* Exercise aim
Whenever a line in the data holds the string "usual", pull that line out.

** Opening Source data block **

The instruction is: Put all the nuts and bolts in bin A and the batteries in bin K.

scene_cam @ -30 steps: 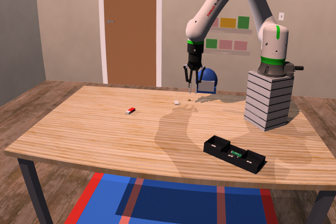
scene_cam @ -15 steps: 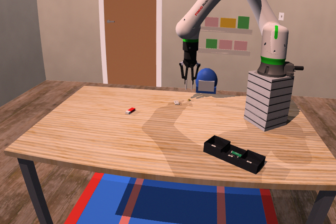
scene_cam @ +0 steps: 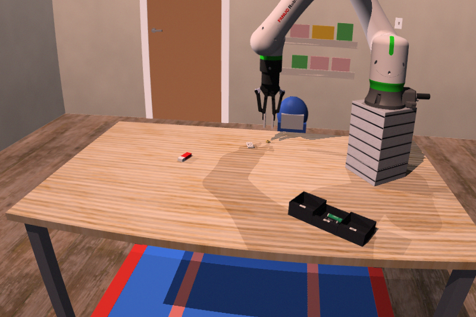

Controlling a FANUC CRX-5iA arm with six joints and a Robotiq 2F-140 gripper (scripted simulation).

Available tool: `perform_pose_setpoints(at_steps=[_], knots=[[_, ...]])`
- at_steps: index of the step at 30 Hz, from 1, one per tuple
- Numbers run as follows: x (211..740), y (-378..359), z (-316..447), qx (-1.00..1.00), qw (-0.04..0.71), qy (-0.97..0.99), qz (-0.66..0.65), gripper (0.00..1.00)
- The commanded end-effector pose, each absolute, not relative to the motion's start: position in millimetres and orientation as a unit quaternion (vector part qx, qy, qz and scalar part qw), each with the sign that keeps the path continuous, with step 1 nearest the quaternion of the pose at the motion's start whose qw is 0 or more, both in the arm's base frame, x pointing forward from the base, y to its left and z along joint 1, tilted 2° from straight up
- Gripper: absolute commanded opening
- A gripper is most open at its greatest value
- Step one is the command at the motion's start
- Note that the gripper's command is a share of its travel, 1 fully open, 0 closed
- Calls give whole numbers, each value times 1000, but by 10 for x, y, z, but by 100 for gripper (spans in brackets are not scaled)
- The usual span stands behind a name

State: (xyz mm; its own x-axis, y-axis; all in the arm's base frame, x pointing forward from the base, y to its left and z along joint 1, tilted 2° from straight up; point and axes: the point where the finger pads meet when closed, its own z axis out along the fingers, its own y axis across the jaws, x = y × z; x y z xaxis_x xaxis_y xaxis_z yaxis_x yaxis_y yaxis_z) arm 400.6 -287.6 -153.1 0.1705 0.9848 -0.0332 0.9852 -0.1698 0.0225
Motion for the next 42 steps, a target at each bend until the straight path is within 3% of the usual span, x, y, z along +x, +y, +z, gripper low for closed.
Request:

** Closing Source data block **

* The answer
- The usual span stands behind a name
Motion for the next 42 steps, a target at each bend until the straight path is within 3% of the usual span, x, y, z along +x, +y, +z, gripper low for closed.

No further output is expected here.